Given Berkshire has roughly $140 billion in cash, it seems Buffett won’t let his dry powder dip below $60 billion going forward.

6. No acquisitions on the horizon

Buffett dashed hopes that he’ll finally make an “elephant-sized acquisition” after promising one for years.

“We’re not going to have much luck on acquisitions,” he said, blaming intense competition for deals. He described the boom in special-purpose acquisition companies (SPACs), which go public with the explicit purpose of purchasing a private company as soon as possible, as “a killer.”

“We won’t get a chance to do it under these conditions,”  Buffett continued. While Berkshire has some potential tie-ups on its radar, they’re unlikely to happen because rivals will pay more, he said.

“We do have people that would like to join us, but the market option they have is just too great for them,”Buffett said. “If they’re publicly traded, they would have great difficulty making a deal with us, because somebody else would come along using other people’s money.”

Buffett gave the example of Canadian Pacific Railway, which has agreed to merge with Kansas City Southern in a $29 billion cash-and-stock deal.

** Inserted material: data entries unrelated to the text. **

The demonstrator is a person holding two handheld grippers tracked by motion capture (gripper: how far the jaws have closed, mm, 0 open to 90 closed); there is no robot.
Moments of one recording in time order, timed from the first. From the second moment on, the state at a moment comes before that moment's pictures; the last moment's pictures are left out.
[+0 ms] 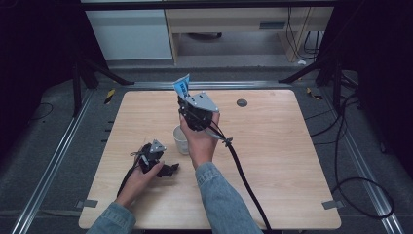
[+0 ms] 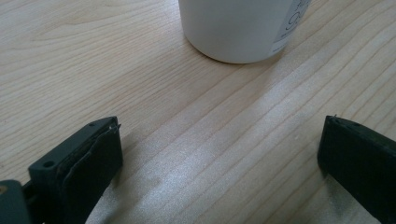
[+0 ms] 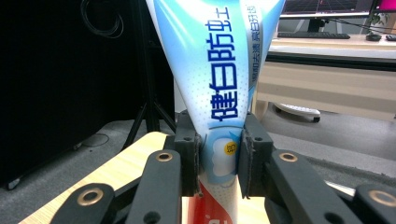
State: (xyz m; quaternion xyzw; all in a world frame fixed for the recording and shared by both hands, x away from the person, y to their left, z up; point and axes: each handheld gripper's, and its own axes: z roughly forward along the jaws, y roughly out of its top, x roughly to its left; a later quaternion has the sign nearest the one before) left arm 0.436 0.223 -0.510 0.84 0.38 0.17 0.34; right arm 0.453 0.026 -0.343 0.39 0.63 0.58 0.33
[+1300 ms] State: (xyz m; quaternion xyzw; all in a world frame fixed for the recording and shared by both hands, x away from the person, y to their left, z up) left arm 0.436 0.222 -0.510 0.84 0.38 0.17 0.35; right arm 0.452 0.038 -0.405 0.40 0.66 0.55 0.31
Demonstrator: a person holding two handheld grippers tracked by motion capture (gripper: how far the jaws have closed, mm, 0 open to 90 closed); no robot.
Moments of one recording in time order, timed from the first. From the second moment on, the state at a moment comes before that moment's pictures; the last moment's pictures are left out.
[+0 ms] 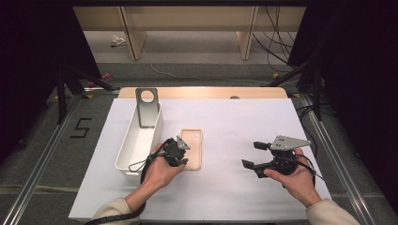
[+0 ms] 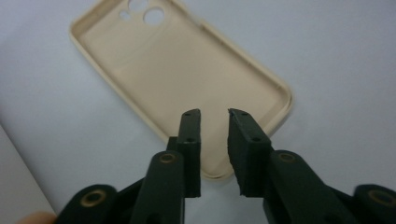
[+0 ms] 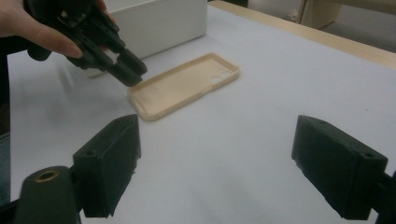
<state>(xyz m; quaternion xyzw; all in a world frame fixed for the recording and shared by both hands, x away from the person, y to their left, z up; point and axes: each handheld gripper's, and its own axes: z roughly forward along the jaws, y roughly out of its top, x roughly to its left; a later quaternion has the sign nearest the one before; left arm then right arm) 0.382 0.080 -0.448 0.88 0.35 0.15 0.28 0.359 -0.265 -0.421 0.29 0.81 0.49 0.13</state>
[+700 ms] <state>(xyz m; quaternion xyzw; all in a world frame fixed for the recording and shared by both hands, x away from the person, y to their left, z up) 0.360 0.090 -0.429 0.85 0.30 0.16 0.40 0.363 -0.269 -0.423 0.29 0.81 0.50 0.12</state>
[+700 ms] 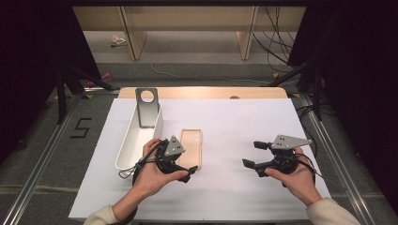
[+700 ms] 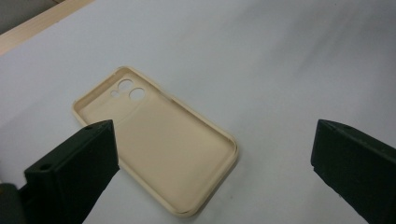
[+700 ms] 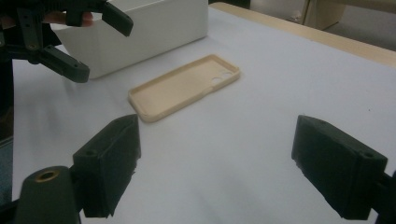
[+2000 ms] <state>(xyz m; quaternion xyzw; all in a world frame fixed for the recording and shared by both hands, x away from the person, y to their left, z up) 0.380 0.043 -0.449 0.97 0.09 0.20 0.13 0.359 -0.263 -0.420 0.28 0.81 0.50 0.13</state>
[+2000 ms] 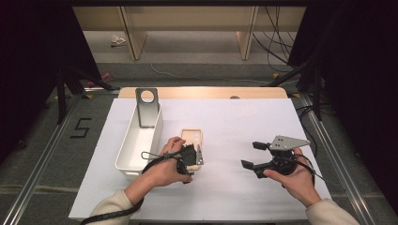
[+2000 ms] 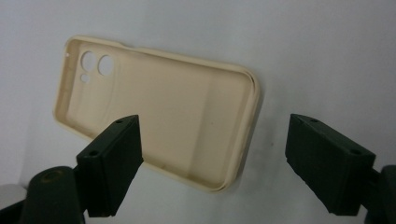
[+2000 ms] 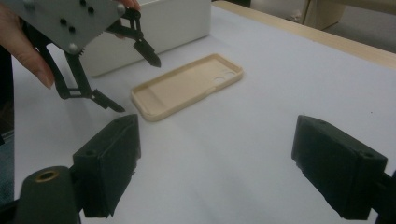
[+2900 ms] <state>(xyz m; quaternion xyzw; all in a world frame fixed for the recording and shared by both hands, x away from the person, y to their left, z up) 0.391 0.042 -0.461 0.97 0.07 0.21 0.09 0.359 -0.263 -0.419 0.28 0.81 0.50 0.13</state>
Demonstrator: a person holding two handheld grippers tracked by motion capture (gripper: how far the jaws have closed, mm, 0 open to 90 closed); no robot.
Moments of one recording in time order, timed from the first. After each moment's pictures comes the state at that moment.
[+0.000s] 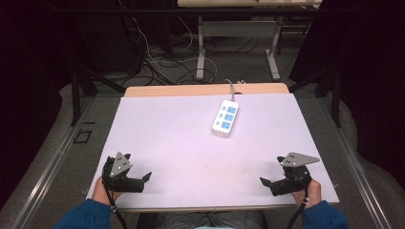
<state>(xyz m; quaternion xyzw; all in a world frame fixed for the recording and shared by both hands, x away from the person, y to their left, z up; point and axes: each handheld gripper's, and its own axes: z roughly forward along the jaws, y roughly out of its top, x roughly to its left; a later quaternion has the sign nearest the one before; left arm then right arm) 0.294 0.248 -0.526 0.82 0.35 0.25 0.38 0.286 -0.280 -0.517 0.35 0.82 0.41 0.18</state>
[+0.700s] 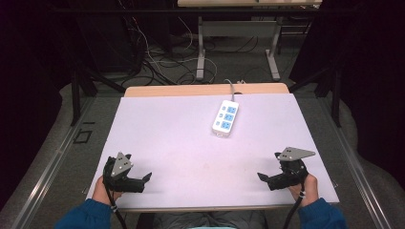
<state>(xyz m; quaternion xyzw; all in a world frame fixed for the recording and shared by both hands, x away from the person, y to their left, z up) 0.295 0.247 -0.526 0.83 0.35 0.24 0.37 0.302 -0.275 -0.514 0.36 0.82 0.40 0.18</state>
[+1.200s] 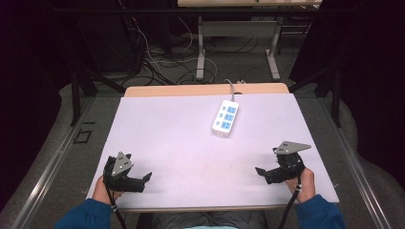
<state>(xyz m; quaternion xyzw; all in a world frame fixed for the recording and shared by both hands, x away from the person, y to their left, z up) 0.298 0.248 -0.526 0.83 0.35 0.25 0.36 0.318 -0.269 -0.510 0.36 0.82 0.40 0.18</state>
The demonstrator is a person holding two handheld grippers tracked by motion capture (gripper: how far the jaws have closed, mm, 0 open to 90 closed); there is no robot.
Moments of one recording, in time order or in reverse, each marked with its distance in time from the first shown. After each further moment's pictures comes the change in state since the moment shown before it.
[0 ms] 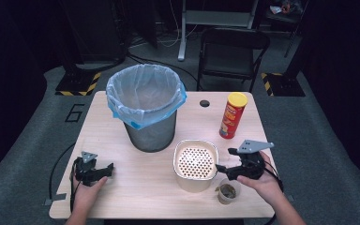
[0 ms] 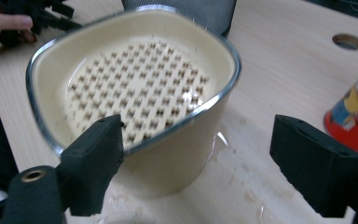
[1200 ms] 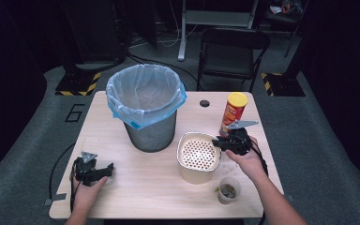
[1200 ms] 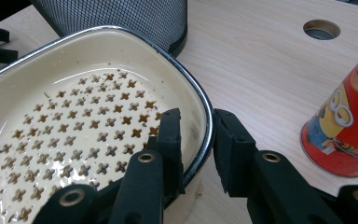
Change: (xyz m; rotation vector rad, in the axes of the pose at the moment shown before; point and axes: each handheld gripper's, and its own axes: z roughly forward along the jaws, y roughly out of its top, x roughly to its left) left arm 0.000 0.000 0.000 0.001 0.004 -0.003; right arm -0.045 0.038 0.057 0.049 -0.076 0.139
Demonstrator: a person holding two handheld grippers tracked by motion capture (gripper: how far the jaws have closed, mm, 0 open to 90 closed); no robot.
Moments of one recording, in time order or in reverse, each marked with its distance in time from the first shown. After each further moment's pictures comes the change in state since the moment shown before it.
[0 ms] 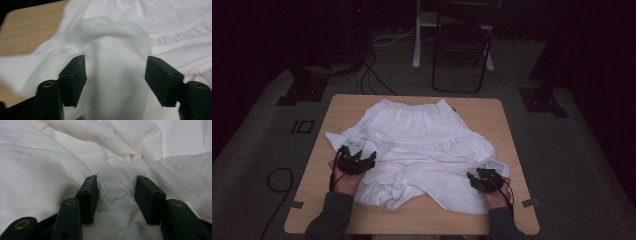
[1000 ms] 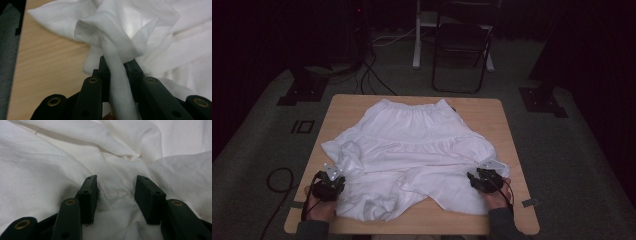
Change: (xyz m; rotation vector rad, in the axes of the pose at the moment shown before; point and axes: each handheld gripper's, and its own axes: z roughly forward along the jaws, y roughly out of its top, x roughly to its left) left arm 0.039 -0.087 -0.057 0.194 0.145 0.019; right arm 0.000 -0.001 0.000 -0.007 0.000 0.006
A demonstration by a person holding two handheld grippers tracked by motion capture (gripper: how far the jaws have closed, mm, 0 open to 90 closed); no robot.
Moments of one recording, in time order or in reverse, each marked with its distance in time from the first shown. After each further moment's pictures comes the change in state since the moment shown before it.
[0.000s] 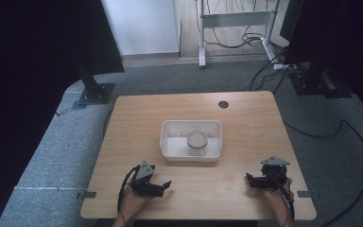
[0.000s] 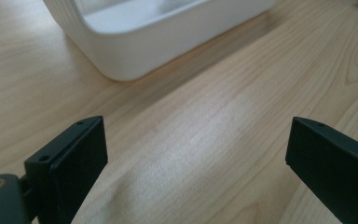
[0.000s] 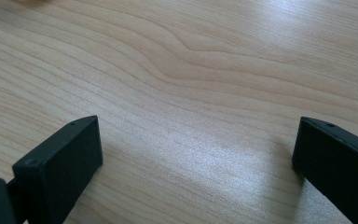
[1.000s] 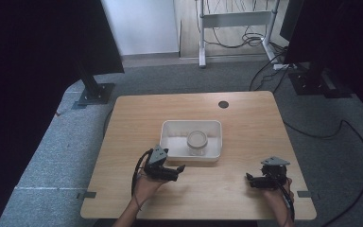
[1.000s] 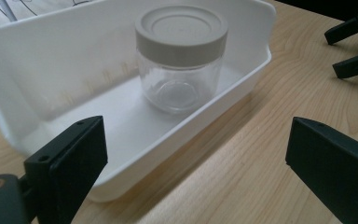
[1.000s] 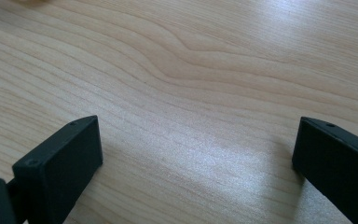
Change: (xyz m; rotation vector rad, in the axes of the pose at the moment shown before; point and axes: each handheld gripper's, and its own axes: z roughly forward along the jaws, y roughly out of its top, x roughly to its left) left arm -0.009 0.068 0.018 -0.106 -0.016 0.033; right arm 0.000 0.000 0.000 0.000 0.000 0.001
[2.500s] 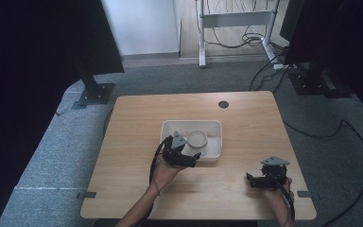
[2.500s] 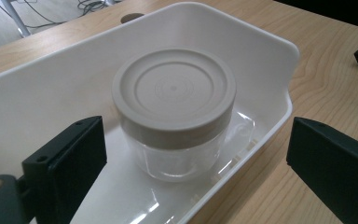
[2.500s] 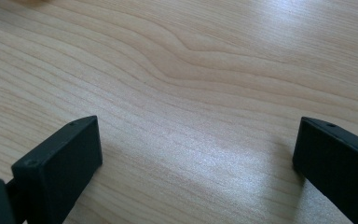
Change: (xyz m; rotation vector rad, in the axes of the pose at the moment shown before) left arm -0.012 0.048 0.056 0.039 0.039 0.026; right arm 0.000 0.000 0.000 0.001 0.002 -0.001
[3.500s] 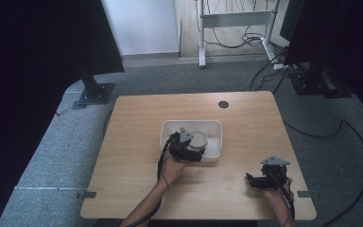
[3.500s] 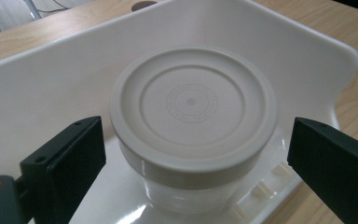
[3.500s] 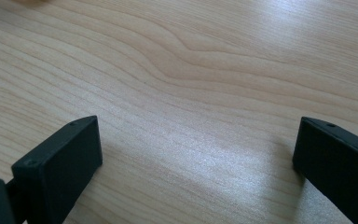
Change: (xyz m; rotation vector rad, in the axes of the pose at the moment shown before) left arm 0.000 0.009 0.031 0.037 0.049 -0.037; right arm 0.000 0.000 0.000 0.000 0.000 0.000
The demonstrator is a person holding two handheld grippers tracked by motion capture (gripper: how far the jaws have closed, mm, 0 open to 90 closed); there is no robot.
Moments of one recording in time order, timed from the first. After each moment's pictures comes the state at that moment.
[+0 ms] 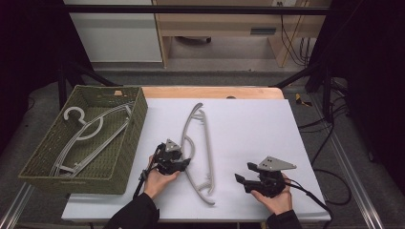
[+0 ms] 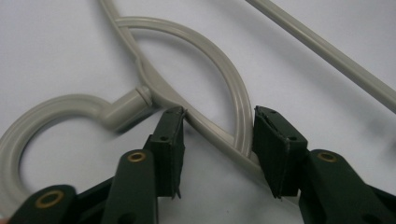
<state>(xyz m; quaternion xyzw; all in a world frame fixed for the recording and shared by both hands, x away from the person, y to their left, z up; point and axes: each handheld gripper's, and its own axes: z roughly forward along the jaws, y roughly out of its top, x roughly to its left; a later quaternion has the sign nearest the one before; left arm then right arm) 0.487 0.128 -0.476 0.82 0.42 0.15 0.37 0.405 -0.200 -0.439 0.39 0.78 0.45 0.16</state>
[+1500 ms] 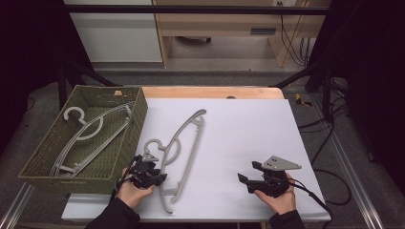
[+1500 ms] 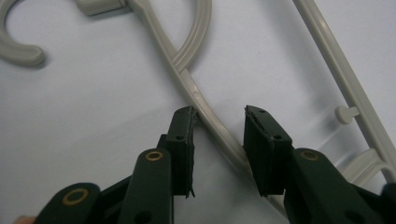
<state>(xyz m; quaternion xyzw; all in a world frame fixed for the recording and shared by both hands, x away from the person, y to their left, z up) 0.445 0.194 -0.462 0.84 0.45 0.10 0.29 0.403 -0.209 -0.436 0.40 0.78 0.45 0.17</state>
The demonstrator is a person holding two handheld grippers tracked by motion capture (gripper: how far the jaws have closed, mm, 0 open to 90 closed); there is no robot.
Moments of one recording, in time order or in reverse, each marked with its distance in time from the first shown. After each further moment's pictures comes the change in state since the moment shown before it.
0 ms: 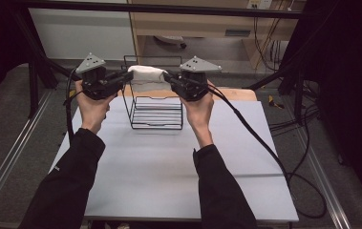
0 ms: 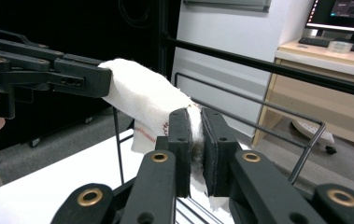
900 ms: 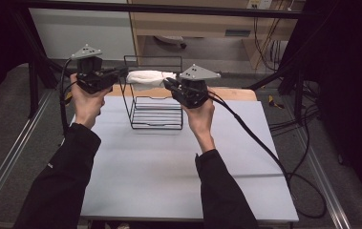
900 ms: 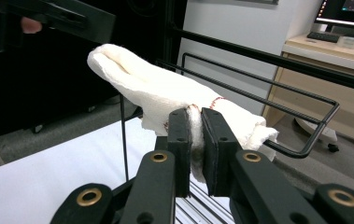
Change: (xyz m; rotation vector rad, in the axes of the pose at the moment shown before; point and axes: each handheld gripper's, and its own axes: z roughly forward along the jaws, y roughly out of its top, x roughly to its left) left arm 0.003 0.028 -0.002 0.089 0.018 -0.049; right arm 0.003 -0.017 -0.002 0.027 0.021 -0.032
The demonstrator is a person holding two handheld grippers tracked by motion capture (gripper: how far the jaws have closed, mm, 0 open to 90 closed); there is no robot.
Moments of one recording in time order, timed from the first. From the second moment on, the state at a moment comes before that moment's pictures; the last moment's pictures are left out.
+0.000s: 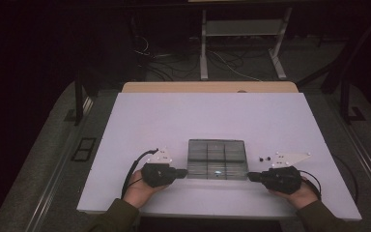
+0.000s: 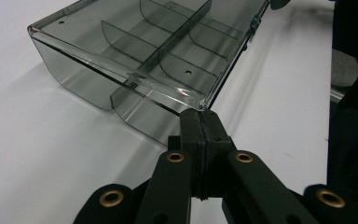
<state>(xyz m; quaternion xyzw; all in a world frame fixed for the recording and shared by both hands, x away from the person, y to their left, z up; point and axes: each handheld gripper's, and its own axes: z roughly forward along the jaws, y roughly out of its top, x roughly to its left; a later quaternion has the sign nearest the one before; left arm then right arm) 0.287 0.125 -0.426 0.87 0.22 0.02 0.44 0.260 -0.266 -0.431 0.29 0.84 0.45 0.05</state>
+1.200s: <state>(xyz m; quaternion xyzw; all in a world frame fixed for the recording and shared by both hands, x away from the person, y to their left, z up) 0.306 0.117 -0.422 0.85 0.22 0.01 0.48 0.281 -0.248 -0.425 0.28 0.84 0.47 0.05</state>
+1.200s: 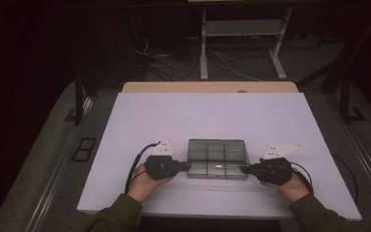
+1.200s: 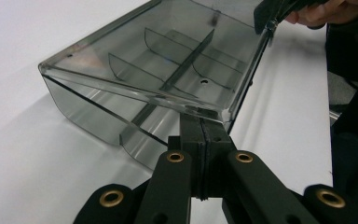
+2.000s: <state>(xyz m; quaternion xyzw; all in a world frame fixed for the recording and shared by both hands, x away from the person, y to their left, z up) 0.306 0.120 -0.412 0.84 0.22 0.03 0.49 0.286 -0.244 -0.419 0.27 0.83 0.48 0.04</state>
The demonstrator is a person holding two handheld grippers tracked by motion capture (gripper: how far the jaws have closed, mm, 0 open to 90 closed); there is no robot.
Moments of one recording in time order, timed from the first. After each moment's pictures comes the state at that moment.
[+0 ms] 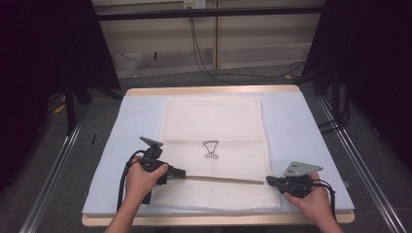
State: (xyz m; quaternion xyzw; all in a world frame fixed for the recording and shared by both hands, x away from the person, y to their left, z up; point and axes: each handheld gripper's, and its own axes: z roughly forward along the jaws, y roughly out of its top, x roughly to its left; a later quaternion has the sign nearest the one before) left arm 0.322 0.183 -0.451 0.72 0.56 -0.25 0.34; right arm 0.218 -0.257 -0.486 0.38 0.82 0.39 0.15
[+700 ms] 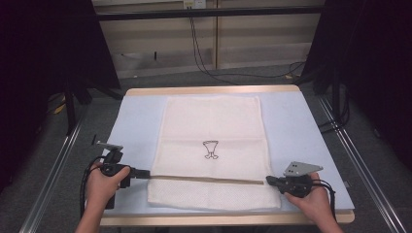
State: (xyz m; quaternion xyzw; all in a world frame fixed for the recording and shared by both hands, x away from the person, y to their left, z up) left arm 0.316 0.288 -0.454 0.67 0.61 -0.21 0.36; right arm 0.219 -0.257 -0.486 0.38 0.82 0.39 0.15
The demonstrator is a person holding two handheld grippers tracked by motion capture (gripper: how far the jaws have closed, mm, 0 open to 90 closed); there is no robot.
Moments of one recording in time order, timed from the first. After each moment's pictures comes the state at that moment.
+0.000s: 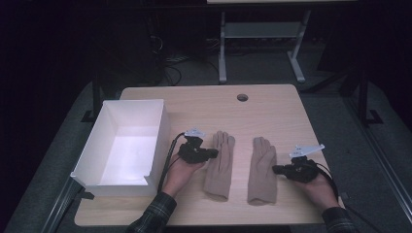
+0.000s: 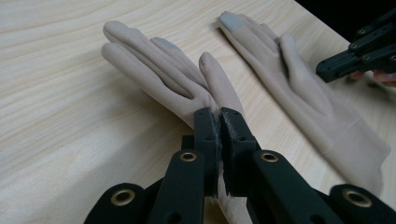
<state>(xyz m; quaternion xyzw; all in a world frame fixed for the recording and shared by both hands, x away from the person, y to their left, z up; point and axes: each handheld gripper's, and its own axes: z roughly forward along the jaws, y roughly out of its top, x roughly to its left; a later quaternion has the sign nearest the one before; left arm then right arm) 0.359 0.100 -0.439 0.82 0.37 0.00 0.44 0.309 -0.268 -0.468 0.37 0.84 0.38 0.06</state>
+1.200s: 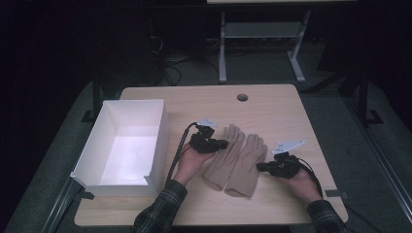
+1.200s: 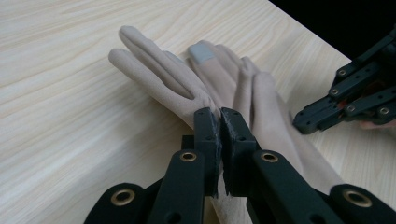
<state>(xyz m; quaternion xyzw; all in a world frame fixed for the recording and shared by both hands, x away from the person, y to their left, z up) 0.385 0.065 -0.427 0.83 0.35 0.01 0.44 0.326 -0.224 -0.470 0.33 0.86 0.39 0.04</state>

Berkshire looked at buying Canadian Pacific but wasn’t willing to pay that much, he said.

“It’s kind of play money to some degree,” Buffett said. “When interest rates are this low.”

7. The economy is booming but inflation is rising

The “red-hot” US economy may be roaring again, but prices are climbing, Buffett noted at the meeting.

“85% of the economy is running in super-high gear,” he said. Meanwhile, Berkshire and its various suppliers are raising prices and the higher costs are being accepted, he continued.

“We’re seeing very substantial inflation,” he said. “The costs are just up, up, up,” he said about Berkshire’s sprawling homebuilding operations.

Buffett also touched on the loose monetary and fiscal policy that is galvanizing economic growth. It’s likely to continue in “a very big way” if it doesn’t cause harm, he predicted, as it boosts stock prices, helps businesses flourish, and keeps the electorate happy. 

Munger was more bearish, saying the economy is in “uncharted territory,” and spending too much for too long will end in disaster.